--- About this exercise ---
Word for word, retype the first line of the records and every following line through the one containing "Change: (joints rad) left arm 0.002".

Data for processing section start

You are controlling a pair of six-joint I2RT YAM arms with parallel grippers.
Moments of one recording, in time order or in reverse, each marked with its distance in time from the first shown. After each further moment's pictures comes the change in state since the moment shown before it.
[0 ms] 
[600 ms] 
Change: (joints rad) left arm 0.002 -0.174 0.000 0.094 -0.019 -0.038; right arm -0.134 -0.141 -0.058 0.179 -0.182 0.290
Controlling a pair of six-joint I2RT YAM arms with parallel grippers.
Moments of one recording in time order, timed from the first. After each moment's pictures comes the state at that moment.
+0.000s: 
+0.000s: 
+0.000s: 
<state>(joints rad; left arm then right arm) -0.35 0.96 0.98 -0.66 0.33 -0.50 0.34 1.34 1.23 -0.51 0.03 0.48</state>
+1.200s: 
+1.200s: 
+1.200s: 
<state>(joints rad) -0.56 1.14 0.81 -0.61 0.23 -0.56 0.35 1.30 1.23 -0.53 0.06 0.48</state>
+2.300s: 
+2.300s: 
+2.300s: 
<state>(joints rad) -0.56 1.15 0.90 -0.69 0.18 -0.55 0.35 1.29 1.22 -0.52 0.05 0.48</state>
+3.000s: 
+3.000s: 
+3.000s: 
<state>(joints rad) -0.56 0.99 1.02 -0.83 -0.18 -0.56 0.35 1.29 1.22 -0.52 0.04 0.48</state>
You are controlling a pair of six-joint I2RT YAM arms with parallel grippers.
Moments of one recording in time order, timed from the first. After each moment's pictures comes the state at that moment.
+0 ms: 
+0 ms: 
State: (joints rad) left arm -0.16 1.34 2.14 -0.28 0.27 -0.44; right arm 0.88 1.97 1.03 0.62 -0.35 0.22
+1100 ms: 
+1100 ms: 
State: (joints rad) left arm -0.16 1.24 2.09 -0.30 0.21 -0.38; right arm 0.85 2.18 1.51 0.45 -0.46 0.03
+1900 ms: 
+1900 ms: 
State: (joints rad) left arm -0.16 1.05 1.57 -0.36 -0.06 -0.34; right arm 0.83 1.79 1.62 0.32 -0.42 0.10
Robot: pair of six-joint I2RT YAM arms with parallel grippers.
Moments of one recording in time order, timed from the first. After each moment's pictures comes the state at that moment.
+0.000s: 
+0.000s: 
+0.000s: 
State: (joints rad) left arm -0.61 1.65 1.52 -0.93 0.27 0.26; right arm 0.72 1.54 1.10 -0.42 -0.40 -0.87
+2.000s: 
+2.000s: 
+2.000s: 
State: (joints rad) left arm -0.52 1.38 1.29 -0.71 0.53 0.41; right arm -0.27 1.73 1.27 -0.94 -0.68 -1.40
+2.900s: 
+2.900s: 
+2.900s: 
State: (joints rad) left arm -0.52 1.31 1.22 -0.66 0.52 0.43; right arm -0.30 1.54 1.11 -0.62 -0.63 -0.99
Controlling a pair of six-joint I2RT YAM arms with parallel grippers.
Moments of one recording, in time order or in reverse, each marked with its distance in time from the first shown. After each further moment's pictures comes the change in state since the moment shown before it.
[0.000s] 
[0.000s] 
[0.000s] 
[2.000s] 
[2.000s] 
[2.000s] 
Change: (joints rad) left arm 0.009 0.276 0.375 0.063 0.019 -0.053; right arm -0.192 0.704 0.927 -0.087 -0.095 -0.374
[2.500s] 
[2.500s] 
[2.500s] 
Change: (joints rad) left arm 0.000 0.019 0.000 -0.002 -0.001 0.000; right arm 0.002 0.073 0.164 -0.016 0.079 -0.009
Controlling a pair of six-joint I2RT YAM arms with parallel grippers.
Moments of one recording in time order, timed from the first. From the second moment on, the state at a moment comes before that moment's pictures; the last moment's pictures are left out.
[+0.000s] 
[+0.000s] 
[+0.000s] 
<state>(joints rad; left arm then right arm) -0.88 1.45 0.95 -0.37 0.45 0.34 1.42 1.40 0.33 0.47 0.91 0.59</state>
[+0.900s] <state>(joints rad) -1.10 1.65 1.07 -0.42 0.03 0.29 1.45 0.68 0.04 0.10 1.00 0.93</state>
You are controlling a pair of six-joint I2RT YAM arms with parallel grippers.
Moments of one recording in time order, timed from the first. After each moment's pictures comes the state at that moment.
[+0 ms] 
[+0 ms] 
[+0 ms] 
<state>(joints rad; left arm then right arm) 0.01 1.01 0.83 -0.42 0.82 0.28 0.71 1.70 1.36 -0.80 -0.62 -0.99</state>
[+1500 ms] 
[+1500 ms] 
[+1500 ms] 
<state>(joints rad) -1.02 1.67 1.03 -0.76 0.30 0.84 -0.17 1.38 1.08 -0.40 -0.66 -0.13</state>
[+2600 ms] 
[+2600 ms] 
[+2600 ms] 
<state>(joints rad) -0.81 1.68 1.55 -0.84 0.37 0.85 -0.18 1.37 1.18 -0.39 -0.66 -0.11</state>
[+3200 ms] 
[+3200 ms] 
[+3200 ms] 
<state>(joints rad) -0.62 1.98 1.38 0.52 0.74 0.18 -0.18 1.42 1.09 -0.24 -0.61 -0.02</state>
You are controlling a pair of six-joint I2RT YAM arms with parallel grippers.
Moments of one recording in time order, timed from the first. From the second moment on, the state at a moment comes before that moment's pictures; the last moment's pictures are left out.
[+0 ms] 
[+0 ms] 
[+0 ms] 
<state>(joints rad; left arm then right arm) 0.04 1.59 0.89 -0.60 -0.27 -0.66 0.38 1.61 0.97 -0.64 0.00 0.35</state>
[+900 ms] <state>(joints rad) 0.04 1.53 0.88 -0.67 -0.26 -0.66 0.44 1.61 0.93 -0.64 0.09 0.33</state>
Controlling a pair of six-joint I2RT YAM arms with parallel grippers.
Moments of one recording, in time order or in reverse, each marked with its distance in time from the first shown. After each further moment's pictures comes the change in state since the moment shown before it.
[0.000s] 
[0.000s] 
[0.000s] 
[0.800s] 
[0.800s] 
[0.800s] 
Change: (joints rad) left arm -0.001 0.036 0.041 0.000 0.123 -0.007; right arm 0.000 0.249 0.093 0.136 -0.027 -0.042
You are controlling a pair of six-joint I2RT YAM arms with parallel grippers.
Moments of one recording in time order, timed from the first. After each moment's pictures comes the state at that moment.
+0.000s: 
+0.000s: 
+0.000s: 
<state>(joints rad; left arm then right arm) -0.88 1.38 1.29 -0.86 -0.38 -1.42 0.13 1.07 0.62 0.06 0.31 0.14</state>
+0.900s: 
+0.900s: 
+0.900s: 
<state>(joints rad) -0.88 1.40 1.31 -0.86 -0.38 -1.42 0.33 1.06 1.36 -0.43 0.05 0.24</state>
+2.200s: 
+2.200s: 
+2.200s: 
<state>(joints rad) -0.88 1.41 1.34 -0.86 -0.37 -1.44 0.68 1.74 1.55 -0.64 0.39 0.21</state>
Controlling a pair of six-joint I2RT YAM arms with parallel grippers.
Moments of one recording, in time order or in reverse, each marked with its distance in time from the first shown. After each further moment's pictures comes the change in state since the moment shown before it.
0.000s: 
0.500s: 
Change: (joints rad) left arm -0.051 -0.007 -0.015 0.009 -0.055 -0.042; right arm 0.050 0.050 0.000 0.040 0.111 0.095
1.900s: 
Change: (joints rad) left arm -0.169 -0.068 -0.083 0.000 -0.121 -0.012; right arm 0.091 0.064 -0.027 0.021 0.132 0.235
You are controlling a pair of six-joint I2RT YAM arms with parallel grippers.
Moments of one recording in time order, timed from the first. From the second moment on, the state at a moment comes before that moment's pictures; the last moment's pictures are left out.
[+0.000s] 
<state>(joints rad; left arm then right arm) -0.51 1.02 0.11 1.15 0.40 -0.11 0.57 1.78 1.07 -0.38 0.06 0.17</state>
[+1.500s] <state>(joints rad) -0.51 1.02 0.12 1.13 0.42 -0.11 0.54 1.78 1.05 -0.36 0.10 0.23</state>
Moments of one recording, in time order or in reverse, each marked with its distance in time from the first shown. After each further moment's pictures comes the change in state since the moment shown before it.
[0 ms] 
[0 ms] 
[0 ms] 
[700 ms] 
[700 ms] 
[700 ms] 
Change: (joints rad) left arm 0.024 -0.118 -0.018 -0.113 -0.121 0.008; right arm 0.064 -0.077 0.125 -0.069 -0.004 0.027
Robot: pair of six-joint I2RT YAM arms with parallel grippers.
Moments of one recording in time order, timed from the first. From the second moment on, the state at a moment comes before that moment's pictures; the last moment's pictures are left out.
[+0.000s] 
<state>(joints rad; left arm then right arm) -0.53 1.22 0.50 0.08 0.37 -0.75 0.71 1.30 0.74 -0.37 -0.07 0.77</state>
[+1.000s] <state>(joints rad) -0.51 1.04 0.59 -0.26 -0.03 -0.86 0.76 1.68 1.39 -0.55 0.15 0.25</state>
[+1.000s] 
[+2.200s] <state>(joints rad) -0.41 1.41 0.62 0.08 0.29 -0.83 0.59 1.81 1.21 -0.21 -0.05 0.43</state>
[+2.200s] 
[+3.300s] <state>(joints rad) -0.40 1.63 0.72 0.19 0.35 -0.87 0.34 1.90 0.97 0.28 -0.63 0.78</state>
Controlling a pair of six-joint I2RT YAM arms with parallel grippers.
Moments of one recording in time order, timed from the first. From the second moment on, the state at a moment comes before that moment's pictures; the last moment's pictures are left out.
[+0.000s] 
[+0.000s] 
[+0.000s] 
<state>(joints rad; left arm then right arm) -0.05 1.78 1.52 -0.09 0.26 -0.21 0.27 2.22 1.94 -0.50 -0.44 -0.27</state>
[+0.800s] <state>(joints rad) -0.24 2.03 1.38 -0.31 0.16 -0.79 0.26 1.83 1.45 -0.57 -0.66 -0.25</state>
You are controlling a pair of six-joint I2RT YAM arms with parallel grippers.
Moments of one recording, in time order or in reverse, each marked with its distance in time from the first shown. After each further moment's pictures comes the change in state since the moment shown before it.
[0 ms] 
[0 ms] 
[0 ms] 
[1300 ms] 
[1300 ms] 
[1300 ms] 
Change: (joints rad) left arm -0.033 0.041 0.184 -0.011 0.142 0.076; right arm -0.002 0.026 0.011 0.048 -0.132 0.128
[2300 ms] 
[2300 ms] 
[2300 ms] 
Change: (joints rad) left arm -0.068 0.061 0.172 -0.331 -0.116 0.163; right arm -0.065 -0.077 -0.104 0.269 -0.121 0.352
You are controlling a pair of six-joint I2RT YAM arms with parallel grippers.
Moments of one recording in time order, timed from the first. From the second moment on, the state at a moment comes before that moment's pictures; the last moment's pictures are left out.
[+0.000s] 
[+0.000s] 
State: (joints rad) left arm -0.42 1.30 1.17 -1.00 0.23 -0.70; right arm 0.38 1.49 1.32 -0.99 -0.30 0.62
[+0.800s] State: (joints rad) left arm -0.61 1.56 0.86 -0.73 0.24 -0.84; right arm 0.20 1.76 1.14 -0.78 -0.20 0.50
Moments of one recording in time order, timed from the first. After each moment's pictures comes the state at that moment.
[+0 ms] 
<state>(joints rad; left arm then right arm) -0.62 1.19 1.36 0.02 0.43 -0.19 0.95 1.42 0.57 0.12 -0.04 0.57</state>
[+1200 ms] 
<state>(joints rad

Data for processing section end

--- Your response ---
You are controlling a pair of six-joint I2RT YAM arms with parallel grippers.
Moments of one recording, in time order or in reverse, each marked with its distance in time from the first shown. After each further moment's pictures comes the change in state since the moment shown before it.
[0 ms] 
[600 ms] 
Change: (joints rad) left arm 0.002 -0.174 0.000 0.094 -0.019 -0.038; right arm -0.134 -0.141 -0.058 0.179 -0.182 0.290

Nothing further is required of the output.